Grillo, grazie Utopirla. Grazie per aver fatto fallire l’ennesima speranza di
cambiare le cose per davvero. 

Eri quello del «referendum per uscire dall’euro», quello dei «niente più soldi ai
partiti», quello di «privatizziamo la Rai». Sei riuscito a non ottenere niente, con
un mare di voti. E ti prepari a vivacchiare come un Bossi, a sopravvivere a te
stesso. Lo dimostra il fatto che l’unico uomo tuo (ma poi lo è?) che sei riuscito a
piazzare in una commissione, il grillino Roberto Fico, appena arrivato alla
Vigilanza Rai, s’è messo a dire: «La Rai non si svende, si difende». Come si
cambia parere, appena si tocca col sedere una poltrona! Fico aveva un parere
diametralmente opposto; oggi, parla come un qualunque Rutelli, un qualunque
Veltroni o Rodotà, sfegatatamente a favore del «servizio pubblico». 

Ma noi ti ringraziamo e ti siamo grati per questo. Abbiamo corso il rischio di


votarti, di darti il potere, e poi di finire per questo in una tua Lubianka. Ci hai
dato di accorgerci per tempo chi sei veramente.
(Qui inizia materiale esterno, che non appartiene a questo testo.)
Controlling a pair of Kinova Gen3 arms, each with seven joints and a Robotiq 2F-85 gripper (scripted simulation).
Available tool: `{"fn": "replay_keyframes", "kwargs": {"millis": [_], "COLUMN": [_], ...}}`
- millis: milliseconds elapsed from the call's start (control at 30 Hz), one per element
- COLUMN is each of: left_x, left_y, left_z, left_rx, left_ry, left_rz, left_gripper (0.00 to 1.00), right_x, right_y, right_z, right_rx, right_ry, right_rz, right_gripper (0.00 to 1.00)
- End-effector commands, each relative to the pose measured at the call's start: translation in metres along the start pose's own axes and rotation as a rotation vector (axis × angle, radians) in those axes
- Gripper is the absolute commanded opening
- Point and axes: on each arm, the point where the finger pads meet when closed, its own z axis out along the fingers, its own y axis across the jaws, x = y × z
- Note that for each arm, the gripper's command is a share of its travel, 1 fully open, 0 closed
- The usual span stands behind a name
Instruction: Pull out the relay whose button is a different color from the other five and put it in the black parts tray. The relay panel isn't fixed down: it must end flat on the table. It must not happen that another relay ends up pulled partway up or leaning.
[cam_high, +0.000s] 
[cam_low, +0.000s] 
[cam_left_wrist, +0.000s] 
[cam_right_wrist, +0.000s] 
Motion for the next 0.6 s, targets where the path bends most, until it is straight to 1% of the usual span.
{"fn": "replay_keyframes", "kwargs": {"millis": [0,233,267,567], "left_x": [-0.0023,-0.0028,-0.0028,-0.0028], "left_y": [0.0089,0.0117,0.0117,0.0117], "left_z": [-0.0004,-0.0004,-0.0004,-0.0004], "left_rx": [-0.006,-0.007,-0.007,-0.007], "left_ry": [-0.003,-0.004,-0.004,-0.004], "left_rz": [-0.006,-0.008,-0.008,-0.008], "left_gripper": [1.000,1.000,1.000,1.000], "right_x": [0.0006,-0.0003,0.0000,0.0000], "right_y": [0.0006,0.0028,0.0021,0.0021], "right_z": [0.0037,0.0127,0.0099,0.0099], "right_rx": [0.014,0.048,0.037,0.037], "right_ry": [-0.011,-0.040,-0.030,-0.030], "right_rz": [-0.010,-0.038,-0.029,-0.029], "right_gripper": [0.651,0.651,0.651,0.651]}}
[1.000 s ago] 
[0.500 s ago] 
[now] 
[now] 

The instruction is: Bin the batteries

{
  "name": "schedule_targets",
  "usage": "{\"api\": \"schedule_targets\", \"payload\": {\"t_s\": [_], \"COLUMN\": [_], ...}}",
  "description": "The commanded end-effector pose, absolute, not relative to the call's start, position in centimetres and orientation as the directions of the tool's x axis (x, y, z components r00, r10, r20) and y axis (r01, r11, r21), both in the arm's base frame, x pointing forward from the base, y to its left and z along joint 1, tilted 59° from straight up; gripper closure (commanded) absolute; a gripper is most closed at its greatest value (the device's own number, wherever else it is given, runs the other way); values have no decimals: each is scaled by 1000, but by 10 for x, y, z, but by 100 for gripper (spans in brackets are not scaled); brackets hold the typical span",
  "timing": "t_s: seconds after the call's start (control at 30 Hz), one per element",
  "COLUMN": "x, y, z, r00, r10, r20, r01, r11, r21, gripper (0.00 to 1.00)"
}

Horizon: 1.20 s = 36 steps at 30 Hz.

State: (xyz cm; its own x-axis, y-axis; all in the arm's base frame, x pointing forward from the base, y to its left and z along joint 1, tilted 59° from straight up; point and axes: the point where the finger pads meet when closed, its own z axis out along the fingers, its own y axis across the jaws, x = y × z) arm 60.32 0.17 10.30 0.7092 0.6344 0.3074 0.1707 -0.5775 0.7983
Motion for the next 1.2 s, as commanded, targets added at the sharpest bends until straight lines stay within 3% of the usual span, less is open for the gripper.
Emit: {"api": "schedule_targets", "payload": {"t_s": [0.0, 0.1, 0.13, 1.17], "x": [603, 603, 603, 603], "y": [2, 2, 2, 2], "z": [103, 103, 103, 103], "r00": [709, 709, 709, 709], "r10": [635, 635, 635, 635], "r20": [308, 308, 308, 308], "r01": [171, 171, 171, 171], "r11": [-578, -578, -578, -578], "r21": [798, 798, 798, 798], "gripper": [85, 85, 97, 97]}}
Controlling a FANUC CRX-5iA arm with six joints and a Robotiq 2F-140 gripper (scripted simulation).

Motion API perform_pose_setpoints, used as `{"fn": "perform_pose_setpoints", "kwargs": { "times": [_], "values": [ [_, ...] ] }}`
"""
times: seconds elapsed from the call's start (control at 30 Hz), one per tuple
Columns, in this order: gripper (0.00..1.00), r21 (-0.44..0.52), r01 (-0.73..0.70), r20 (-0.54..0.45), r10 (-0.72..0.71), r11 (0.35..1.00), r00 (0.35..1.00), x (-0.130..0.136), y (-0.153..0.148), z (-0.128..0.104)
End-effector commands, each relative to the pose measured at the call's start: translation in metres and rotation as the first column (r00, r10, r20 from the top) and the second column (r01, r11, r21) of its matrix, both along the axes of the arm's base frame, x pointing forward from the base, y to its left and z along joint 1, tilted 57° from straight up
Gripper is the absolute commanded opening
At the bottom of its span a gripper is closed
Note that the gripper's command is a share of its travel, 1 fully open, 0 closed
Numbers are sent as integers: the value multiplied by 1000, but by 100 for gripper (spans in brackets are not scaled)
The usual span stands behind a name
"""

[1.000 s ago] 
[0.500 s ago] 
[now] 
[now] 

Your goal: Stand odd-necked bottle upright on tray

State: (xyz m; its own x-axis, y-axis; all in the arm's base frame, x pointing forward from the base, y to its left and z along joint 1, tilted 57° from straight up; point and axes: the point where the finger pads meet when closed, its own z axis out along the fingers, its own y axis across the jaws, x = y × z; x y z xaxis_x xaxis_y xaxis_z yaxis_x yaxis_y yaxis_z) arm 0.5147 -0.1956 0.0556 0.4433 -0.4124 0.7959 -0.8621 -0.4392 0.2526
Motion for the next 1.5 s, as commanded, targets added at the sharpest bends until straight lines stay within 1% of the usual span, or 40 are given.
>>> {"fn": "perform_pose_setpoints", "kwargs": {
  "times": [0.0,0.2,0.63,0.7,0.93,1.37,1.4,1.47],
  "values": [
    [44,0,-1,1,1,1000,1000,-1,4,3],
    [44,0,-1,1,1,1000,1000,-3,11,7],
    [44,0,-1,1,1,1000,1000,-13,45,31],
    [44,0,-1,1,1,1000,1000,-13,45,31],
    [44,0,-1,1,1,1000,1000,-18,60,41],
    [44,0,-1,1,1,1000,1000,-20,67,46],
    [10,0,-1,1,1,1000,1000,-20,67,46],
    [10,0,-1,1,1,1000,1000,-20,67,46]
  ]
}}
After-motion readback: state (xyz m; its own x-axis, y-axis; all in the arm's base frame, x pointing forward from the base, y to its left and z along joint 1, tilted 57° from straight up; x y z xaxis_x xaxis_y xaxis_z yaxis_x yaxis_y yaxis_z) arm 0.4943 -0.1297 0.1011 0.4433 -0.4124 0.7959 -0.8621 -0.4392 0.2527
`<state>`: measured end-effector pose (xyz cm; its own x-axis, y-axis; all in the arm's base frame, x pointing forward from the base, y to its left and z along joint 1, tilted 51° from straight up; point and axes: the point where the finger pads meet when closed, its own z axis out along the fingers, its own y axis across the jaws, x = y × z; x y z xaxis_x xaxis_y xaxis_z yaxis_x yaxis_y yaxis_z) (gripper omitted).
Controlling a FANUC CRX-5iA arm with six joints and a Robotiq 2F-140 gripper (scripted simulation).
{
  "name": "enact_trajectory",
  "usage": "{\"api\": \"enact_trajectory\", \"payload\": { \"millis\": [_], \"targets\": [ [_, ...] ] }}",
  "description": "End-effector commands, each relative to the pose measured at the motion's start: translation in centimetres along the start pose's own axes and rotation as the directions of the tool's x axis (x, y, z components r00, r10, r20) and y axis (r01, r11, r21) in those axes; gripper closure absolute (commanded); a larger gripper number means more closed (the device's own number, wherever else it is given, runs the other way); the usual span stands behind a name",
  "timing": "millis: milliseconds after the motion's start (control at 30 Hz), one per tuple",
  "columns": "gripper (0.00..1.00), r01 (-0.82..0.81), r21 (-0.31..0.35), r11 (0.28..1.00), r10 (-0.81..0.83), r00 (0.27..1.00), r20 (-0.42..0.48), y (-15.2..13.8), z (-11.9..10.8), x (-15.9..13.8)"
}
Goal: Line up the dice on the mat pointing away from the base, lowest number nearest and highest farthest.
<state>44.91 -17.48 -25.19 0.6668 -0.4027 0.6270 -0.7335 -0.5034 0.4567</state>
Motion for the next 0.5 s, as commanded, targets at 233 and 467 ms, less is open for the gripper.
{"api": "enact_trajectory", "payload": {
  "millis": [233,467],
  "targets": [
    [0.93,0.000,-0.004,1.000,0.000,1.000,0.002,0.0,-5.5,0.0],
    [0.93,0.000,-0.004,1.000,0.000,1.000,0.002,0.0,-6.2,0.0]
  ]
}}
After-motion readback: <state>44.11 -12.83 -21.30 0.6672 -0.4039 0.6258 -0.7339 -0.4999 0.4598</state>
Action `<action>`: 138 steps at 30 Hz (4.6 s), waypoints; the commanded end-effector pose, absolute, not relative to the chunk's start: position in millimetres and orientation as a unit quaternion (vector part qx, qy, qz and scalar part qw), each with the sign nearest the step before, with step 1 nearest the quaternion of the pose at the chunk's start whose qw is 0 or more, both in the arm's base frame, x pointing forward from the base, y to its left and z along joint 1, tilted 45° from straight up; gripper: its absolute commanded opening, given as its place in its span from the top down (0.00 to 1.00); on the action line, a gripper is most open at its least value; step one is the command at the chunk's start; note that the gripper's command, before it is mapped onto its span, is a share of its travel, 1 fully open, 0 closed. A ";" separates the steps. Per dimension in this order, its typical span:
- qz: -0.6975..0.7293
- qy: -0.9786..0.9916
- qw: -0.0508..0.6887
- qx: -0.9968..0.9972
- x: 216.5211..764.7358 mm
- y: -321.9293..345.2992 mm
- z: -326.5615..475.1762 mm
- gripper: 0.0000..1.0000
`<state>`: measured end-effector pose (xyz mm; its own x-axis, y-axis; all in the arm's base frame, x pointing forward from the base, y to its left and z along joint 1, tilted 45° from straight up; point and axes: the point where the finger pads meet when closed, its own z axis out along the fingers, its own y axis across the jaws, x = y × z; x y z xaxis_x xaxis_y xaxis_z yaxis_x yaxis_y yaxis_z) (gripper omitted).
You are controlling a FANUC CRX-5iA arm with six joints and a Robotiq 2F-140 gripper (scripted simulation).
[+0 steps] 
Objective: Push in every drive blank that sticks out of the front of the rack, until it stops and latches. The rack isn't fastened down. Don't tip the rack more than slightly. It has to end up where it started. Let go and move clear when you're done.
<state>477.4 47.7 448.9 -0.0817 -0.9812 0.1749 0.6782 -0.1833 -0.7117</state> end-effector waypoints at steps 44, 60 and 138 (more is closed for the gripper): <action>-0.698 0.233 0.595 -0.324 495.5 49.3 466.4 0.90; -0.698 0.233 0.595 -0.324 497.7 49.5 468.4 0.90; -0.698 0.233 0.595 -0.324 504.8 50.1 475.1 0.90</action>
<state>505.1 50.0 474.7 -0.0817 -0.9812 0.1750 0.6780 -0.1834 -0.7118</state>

E ci tocca dar ragione a
Gasparri: «Beppe Grillo non è un cattivo politico, è una cattiva persona». E
questo, questo far apparire Gasparri, al tuo confronto, un Talleyrand, è in fondo
la sola cosa che non riusciamo a perdonarti.

Ma per tutto il resto, grazie. Ci hai scampato da un pericolo, mostrandoti


dittatore folle troppo precocemente. Ci fai tenerezza, e siamo preoccupati per te;
che cosa farai, dopo questo incredibile naufragio, questa bancarotta per mera e
confessata incapacità politica? Non ti vedo a rimetterti a girare l’Italia con i tuoi
spettacoli. Ormai, anche come comico, non fai più ridere. Berlusconi ti supera
anche in quello, ed è ormai insopportabile anche lui.

Dovrebbero darti un posticino alla Rai. Ti spetta, l’hai salvata.